● TASK TO COMPLETE:
Work out how many lines in the following entries contain the string "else", and write only that number.

● Data excerpts:

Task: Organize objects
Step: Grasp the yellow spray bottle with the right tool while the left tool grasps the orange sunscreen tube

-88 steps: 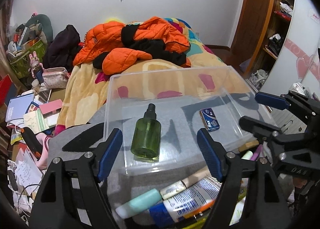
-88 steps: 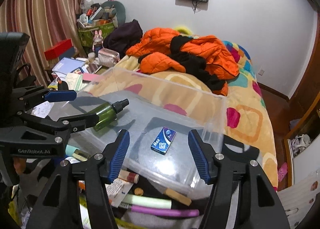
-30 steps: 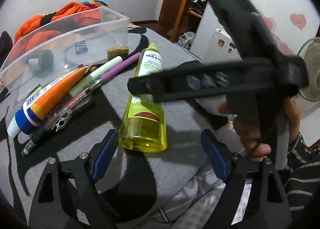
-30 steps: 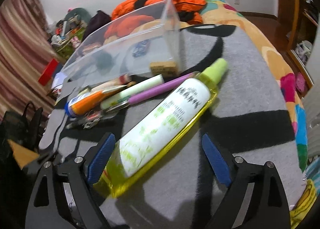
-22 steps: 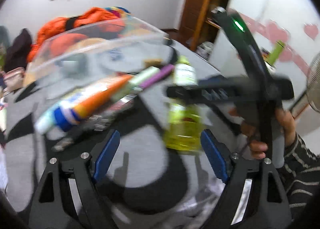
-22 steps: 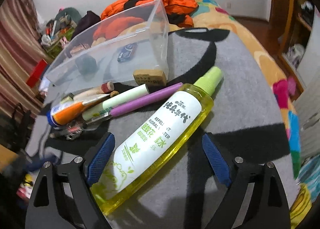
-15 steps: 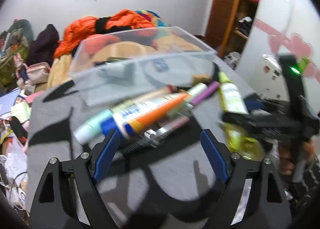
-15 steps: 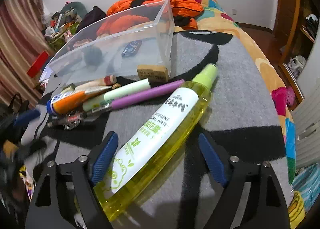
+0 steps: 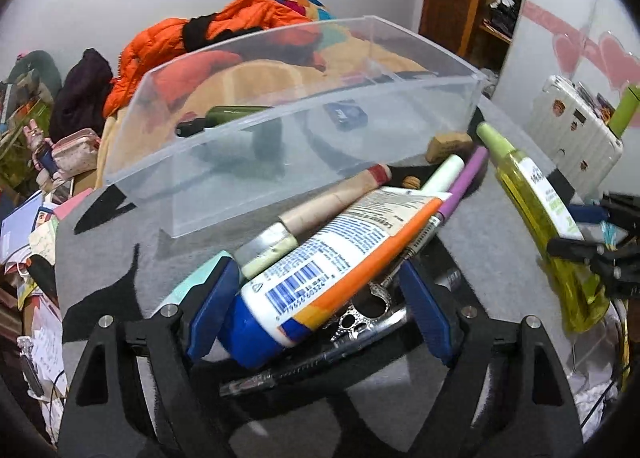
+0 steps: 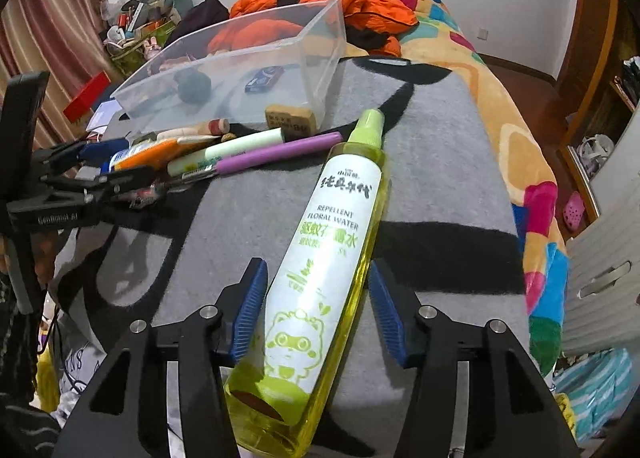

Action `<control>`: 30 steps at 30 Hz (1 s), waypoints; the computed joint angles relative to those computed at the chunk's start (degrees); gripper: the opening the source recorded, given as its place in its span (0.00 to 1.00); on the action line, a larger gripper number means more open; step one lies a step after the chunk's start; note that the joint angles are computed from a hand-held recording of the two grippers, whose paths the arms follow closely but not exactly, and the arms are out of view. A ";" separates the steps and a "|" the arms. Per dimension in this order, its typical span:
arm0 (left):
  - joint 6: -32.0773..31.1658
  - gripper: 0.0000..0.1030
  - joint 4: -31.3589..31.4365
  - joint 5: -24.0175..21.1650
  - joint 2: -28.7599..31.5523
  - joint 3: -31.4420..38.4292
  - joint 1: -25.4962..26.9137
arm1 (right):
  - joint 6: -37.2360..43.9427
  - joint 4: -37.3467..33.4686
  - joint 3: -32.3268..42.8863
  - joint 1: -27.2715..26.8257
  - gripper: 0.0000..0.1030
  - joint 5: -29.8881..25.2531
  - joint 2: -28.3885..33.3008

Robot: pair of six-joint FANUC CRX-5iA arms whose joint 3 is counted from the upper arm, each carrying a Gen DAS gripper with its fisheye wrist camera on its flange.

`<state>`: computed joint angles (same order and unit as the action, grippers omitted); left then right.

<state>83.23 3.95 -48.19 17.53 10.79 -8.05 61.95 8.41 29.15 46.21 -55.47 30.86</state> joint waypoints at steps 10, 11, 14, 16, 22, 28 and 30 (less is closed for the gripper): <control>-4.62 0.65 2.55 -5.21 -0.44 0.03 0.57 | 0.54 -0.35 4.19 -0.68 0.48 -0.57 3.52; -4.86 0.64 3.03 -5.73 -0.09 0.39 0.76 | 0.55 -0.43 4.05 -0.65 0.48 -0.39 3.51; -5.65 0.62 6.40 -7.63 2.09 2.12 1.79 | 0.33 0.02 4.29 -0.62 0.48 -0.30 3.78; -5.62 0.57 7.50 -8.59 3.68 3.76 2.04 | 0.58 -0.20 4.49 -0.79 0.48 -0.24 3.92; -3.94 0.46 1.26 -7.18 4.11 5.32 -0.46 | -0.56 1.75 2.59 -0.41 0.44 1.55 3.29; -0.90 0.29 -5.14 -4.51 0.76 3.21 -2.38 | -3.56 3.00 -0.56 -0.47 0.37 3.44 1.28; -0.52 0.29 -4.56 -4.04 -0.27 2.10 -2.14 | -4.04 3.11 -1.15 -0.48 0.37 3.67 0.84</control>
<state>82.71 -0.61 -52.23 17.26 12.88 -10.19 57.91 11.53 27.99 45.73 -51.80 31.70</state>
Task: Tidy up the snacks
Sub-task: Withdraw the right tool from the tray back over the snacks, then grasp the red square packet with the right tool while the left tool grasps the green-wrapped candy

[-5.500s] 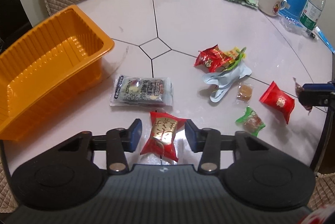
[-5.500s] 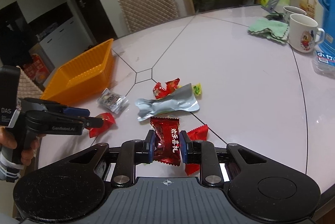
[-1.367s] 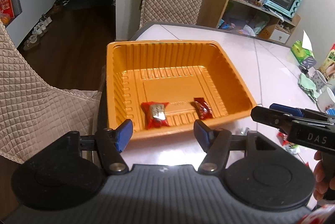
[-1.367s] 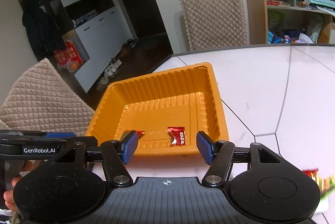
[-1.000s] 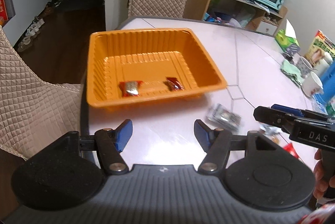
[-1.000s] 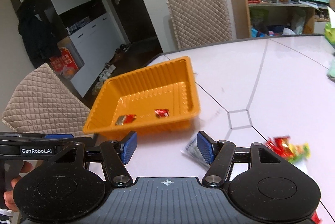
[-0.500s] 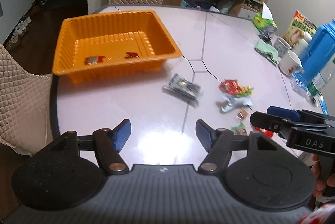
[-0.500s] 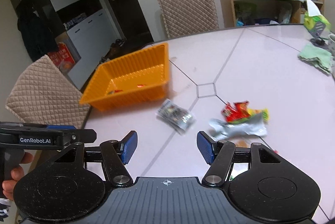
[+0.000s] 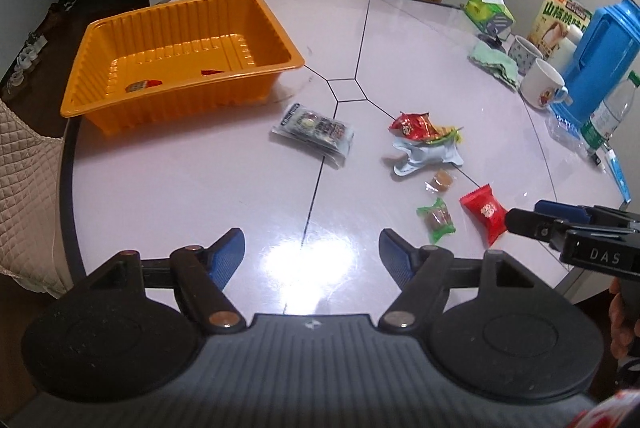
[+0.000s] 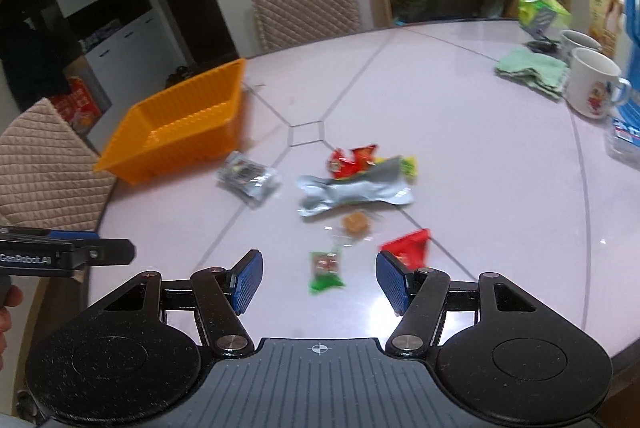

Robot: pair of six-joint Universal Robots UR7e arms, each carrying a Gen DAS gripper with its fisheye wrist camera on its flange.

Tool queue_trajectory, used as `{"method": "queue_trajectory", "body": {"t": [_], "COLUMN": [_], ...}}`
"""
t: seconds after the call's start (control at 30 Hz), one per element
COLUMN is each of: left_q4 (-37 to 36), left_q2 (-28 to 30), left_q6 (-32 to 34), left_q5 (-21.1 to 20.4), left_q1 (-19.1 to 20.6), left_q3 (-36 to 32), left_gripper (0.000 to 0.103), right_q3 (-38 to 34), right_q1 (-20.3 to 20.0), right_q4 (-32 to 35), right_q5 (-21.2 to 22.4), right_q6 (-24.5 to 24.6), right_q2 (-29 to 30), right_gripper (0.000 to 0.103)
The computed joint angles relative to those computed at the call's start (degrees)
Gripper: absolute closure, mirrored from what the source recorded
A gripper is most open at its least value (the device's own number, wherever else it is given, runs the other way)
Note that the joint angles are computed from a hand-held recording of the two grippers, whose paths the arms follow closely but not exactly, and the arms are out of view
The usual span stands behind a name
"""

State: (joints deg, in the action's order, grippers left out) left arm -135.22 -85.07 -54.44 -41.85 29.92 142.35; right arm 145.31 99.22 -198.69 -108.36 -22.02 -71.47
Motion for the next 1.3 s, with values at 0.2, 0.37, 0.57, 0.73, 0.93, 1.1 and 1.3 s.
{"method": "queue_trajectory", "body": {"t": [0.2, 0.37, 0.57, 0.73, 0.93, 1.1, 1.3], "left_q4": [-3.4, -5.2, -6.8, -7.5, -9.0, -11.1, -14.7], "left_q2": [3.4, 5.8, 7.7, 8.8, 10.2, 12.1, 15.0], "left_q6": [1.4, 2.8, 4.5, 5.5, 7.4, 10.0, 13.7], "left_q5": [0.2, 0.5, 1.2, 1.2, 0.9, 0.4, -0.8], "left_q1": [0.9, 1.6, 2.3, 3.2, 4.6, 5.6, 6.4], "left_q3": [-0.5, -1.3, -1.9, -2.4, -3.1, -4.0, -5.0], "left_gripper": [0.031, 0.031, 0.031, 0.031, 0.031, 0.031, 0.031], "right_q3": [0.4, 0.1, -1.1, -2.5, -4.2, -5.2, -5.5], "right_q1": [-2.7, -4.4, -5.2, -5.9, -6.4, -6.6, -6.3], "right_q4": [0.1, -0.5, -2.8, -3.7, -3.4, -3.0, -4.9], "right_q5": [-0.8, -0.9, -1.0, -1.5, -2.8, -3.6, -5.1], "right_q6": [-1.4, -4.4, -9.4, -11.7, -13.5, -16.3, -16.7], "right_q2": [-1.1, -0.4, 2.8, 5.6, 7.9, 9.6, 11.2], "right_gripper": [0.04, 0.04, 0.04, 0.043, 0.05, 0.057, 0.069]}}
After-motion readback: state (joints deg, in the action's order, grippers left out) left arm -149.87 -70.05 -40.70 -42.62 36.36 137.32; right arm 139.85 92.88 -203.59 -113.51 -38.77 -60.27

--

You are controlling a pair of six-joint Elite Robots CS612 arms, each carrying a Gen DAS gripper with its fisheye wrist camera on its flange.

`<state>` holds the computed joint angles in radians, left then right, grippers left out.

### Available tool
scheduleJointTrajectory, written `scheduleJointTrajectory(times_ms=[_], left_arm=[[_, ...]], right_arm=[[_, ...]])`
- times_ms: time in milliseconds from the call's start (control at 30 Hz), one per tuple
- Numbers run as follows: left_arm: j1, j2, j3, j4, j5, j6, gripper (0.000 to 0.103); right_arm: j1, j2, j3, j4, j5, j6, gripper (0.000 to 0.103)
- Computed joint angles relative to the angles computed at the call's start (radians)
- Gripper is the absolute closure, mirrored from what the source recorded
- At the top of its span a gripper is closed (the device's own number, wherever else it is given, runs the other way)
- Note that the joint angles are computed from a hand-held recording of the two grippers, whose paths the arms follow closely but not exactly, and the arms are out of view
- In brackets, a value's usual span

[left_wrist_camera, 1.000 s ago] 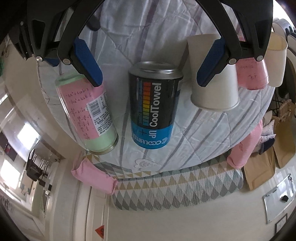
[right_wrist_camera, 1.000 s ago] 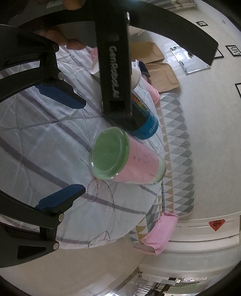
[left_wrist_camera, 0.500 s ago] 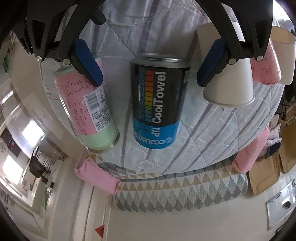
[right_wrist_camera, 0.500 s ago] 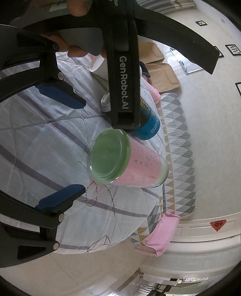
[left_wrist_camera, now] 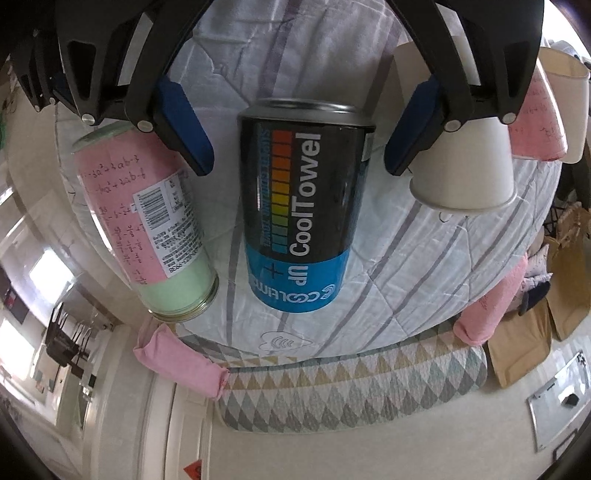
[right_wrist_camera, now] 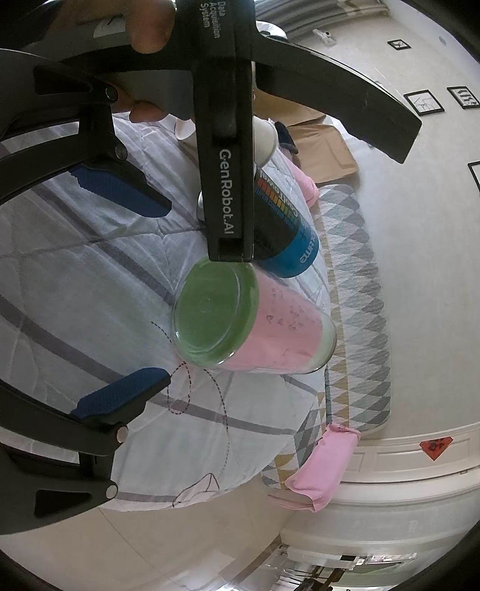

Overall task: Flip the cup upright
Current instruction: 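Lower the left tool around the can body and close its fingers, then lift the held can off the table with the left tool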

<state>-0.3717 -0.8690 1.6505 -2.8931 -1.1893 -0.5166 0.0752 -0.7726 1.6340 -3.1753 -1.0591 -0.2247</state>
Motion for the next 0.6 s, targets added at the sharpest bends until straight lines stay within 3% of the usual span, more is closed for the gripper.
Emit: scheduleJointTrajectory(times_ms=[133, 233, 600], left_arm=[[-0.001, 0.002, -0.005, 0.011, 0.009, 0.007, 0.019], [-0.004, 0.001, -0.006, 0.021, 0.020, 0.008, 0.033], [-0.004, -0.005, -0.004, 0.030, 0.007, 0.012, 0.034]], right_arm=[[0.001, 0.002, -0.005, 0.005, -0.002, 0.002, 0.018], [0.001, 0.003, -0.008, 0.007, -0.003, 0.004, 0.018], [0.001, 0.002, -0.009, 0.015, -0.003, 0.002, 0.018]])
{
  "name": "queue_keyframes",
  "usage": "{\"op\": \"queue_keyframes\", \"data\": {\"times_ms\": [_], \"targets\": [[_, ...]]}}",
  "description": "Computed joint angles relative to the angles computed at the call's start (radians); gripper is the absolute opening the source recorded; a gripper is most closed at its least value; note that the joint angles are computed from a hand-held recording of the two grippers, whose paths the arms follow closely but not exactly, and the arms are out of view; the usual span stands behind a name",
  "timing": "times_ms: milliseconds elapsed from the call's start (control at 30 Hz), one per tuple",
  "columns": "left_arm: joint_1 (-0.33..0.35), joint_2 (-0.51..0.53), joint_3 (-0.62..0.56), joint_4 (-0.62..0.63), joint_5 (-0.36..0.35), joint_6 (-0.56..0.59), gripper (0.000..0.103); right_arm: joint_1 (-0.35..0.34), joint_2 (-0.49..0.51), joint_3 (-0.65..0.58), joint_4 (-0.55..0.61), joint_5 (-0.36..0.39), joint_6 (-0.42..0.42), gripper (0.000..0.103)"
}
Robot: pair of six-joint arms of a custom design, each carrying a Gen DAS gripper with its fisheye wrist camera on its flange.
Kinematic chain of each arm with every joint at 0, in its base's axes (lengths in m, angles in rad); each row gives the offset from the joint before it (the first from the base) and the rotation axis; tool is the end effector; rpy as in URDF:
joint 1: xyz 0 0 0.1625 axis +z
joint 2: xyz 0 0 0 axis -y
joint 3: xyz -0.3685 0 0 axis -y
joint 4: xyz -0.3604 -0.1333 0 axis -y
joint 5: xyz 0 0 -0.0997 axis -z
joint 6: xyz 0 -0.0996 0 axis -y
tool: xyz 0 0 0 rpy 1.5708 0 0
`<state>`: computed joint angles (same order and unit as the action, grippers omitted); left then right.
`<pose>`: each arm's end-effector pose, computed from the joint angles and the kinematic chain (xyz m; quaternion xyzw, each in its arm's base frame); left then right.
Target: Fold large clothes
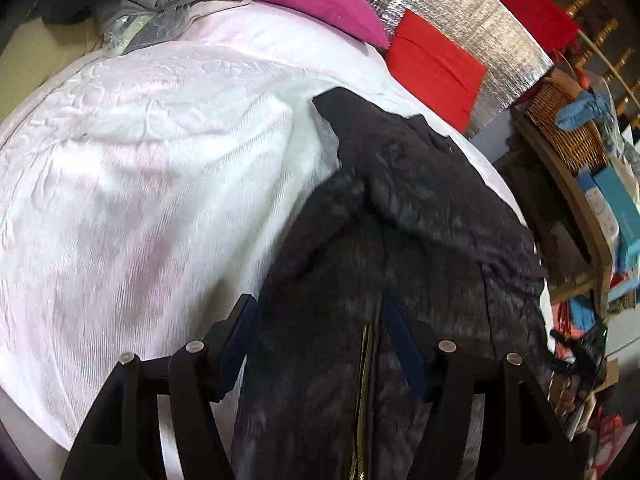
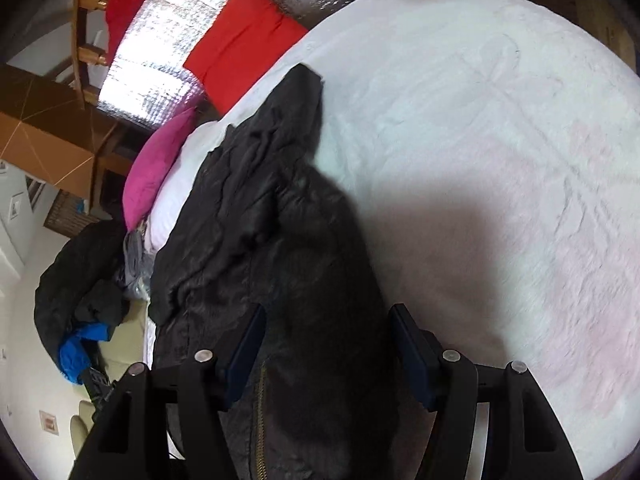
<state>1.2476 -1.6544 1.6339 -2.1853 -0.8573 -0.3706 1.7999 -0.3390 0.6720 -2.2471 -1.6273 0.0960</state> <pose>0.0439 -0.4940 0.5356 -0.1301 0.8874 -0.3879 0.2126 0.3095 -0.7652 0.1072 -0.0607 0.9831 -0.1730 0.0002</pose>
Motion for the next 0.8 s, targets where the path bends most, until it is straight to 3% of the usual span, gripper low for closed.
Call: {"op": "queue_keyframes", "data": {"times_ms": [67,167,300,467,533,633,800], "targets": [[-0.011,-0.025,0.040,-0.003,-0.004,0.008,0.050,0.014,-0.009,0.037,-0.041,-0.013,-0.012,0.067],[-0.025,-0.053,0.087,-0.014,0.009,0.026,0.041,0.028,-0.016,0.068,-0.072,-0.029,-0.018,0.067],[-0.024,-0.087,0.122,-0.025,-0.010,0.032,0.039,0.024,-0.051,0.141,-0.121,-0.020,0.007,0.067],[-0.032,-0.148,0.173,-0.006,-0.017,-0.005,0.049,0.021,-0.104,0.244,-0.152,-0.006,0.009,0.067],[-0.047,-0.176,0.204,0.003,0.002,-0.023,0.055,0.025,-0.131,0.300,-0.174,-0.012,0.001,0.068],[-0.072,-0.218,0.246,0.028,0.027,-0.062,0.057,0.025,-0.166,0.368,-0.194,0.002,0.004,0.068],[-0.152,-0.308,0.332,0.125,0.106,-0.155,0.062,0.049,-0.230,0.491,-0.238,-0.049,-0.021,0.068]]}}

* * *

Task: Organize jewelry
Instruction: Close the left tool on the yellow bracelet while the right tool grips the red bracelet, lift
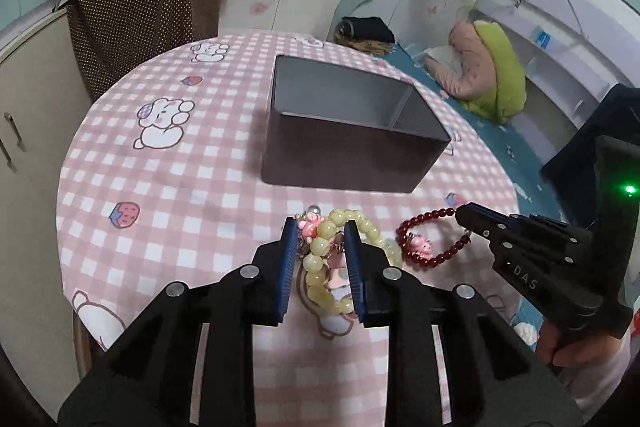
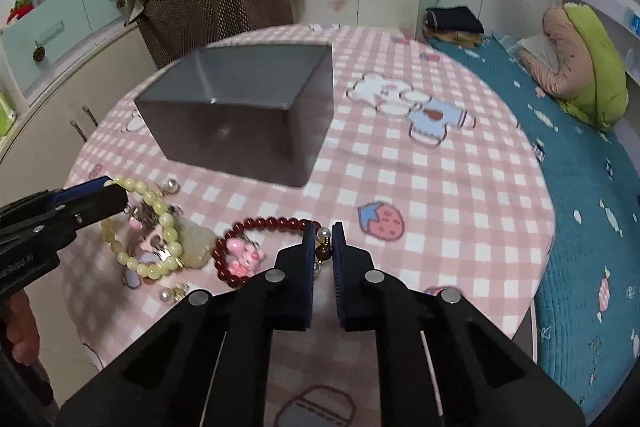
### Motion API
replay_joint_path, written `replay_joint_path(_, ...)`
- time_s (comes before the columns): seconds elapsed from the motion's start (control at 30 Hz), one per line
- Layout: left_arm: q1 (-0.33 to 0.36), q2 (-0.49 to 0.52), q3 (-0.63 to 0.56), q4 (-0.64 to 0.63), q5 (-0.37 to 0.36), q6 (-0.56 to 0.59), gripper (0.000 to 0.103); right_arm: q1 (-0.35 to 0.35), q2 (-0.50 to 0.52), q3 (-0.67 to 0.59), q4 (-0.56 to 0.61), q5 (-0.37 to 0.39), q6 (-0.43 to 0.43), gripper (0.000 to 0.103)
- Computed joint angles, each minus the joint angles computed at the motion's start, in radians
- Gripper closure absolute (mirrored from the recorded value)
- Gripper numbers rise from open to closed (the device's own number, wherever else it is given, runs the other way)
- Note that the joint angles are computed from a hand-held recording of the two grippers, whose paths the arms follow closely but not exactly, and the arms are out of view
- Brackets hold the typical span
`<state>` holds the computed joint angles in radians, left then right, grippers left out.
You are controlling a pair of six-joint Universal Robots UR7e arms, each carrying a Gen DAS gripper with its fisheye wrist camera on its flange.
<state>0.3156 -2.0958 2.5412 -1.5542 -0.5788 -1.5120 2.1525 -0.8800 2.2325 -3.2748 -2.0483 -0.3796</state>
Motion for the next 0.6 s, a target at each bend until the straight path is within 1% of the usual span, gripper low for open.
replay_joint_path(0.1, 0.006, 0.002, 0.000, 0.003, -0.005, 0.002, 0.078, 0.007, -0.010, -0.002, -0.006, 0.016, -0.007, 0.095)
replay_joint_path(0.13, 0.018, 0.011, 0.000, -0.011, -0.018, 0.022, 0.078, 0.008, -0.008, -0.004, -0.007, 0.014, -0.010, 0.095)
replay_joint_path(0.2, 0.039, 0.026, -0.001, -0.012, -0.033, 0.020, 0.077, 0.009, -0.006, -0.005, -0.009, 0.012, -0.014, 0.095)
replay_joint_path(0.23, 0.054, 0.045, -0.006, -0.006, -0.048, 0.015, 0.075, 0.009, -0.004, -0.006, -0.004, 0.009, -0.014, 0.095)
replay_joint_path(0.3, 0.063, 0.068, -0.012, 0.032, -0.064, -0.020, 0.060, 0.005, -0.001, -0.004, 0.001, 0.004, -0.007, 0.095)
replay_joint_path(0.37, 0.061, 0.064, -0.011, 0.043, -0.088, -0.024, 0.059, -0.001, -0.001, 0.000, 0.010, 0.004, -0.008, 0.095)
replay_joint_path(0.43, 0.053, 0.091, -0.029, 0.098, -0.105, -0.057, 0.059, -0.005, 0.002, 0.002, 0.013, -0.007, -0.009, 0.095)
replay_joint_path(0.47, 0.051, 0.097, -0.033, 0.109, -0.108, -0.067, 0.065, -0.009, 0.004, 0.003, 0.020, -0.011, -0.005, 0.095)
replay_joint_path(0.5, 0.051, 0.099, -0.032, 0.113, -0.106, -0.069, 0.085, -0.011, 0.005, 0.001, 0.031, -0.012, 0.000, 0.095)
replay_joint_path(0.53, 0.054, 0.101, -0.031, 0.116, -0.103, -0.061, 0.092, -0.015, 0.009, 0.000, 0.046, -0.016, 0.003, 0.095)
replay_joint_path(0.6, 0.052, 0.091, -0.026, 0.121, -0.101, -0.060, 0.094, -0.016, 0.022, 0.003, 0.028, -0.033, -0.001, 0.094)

● FINISHED TASK:
3